● **What to work on**:
When you reach the line containing "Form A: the", begin copying, and keep copying each line exactly until the listing ends.

● **Recorded data**:

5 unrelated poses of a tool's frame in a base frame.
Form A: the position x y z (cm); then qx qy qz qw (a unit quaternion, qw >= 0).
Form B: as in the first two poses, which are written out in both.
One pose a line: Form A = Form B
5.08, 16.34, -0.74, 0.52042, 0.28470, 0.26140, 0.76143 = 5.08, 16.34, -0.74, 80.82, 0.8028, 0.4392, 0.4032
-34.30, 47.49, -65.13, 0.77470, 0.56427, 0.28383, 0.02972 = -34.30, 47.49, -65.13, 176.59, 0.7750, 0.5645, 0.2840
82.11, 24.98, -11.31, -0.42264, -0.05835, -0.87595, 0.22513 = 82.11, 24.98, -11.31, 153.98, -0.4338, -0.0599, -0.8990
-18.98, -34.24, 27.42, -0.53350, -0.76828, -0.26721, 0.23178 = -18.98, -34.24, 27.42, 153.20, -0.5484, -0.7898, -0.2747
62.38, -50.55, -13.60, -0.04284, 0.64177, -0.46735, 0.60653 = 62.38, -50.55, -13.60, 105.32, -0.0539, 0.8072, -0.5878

● **Exercise output**:
Form A: the position x y z (cm); then qx qy qz qw (a unit quaternion, qw >= 0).
Form B: as in the first two poses, which are written out in both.
One pose a line: Form A = Form B
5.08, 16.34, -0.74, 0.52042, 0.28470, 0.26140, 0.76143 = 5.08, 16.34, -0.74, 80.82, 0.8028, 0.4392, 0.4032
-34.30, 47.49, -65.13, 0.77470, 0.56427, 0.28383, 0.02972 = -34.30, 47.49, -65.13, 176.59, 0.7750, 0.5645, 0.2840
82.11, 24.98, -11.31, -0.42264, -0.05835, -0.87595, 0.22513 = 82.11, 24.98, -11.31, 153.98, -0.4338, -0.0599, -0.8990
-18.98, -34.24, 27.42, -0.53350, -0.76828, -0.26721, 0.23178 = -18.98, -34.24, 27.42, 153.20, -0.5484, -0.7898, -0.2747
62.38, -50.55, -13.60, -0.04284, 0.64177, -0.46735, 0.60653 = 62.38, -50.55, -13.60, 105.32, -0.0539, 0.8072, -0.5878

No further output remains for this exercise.